Some juicy quotes from Russell (1934)

In addition to providing the climatic year concept, Russell’s 1934 paper also includes some beautiful passages of subtle thinking and ecological wisdom. Here are some of my favourites:

On ecologically critical thresholds along a continuous climatic gradient:

“If we assume that gradual transitions in nature, here and there, encounter important critical limits, it is clearly these we seek in climatic definitions. If these limits are inconstant in position from one year to the next, we have the reason why climatic boundaries are transitional zones.”

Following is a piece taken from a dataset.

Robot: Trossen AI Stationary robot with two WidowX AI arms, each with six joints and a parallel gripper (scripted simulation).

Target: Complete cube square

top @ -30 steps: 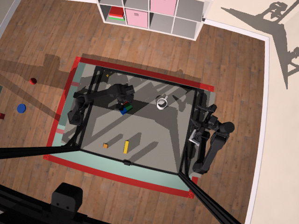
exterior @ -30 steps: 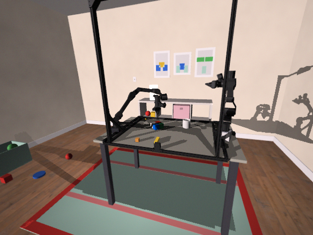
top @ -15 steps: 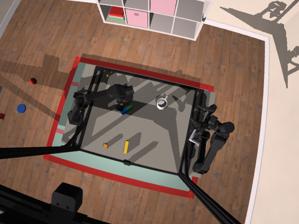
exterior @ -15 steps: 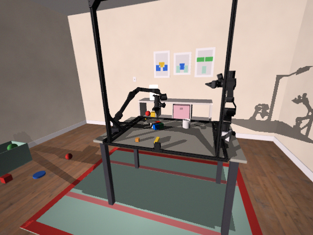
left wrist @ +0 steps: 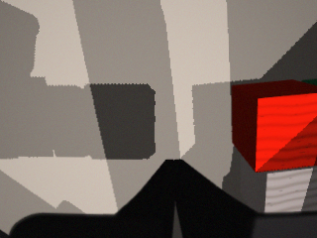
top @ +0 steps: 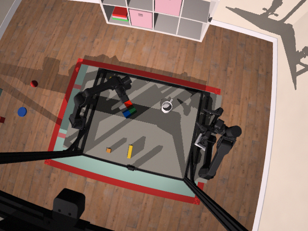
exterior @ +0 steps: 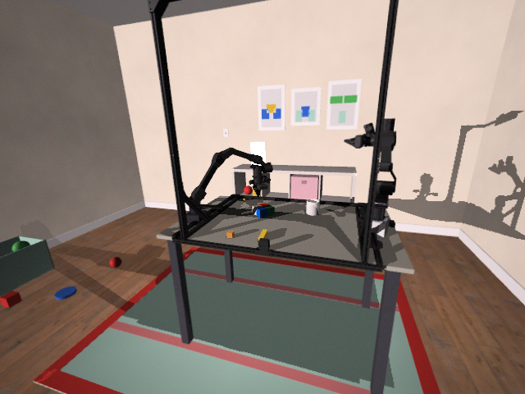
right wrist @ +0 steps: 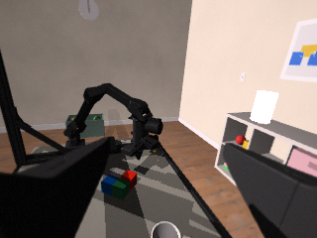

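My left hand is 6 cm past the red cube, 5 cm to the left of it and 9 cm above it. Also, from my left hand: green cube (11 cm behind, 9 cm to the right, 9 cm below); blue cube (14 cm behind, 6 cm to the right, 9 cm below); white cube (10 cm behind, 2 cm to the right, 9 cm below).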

On different necessities and approaches for considering extremes (“the unusual experience”):

“In [some] cases a climatology of extremes is more significant than one based on normals. On the other hand, many unusual experiences are not expressed in landscape-at least for significant periods of time. Mature plants are less likely to succumb to the vicissitudes of climate than are young ones. Though an occasional desert or tundra year may upset vegetational balances temporarily, recurrence at such a rate as once a century very likely has little bearing on the distribution of forest or grassland. Yet, if the recurrence is so frequent that individual plants are prevented time after time from reaching sufficient maturity to withstand such extremes, it becomes highly significant. The westward extent of forest toward the Great Plains of the United States is more probably related to the recurrence of desert years than it is to the distribution of normal precipitation. While some unusual experiences deserve emphasis in certain climatic studies, others should be deleted from the records rather than averaged into normals.”

On the artificiality of boundaries in climate mapping:

“The substitution of a cartographic line for a transitional zone in nature should be clearly understood…  There is real merit in the omission on climatic maps of a detailed grid or other means for the close identification of boundary positions, for the reason that the reader is thereby more or less forced to recognize boundaries as transitional zones.”

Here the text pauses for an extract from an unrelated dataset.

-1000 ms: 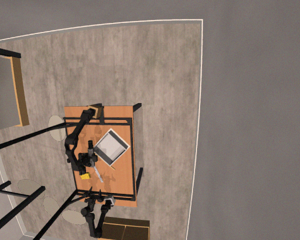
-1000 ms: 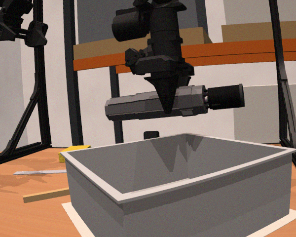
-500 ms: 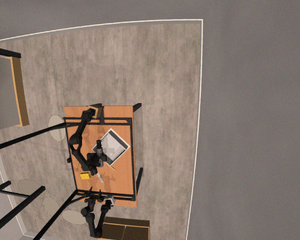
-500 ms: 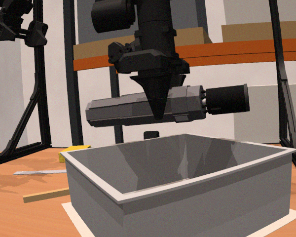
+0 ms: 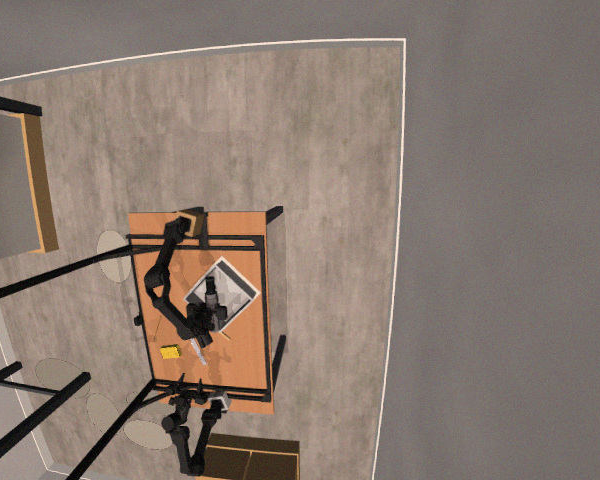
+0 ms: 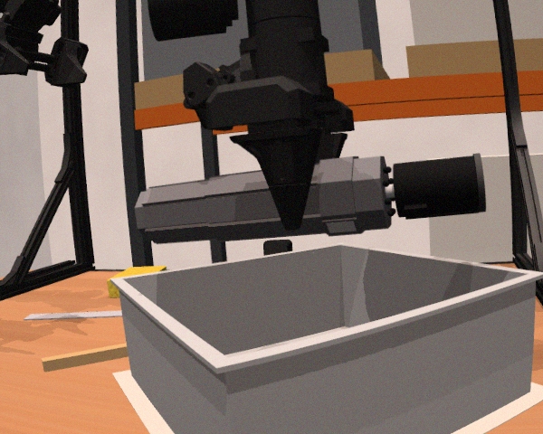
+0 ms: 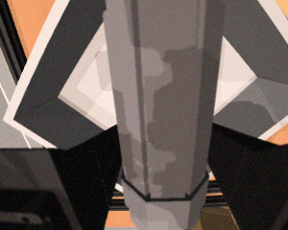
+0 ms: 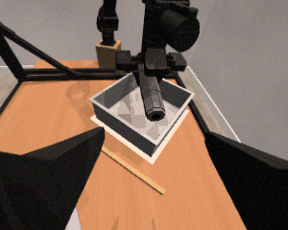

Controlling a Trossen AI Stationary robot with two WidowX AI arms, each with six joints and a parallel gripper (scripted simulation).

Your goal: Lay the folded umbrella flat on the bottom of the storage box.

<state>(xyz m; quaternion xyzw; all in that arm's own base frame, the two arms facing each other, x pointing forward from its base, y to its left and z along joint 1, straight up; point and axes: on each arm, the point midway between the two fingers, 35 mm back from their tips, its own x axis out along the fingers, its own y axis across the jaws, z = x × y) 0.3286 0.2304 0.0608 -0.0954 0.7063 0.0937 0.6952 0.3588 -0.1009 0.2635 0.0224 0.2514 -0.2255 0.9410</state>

On the relative importance of core (“nuclear”) zones vs. transition zones in climate mapping:

“While theoretical reasons possibly exist for the recognition of climax climatic landscapes in terms of very small areas, thereby leaving most of the earth’s surface within transitional zones, the ends of geographical inquiry are better served by the adoption of climatic definitions sufficiently broad and flexible to admit more extensive type regions and narrower transitions.”

On different ecological meanings of climatic oscillations over different periods of time:

“The student of successive landscapes may require a successional climatology involving a whole series of climatographies, each based on possibly less than twenty-year periods. As we dissect the landscape into its component groups of forms, we find that individually these demand longer or shorter periods for the reason that they travel toward equilibriums at differing rates. During a twenty-year interval, ten desert years-occurring as a rather unusual experience in terms of the events of the past century-probably alter vegetation much more than land, drainage, or soil forms.”

 

References

Grundstein, A. (2008). Assessing Climate Change in the Contiguous United States Using a Modified Thornthwaite Climate Classification Scheme. The Professional Geographer, 60(3), 398–412.

Kunkel, K. E., & Changnon, S. A. (2003). Climate-years in the true prairie: temporal fluctuations of ecologically ctritical climate conditions. Climatic Change, 61, 101–122.

Russell, R. J. (1934). Climatic Years. Geographical Review, 24(1), 92–103.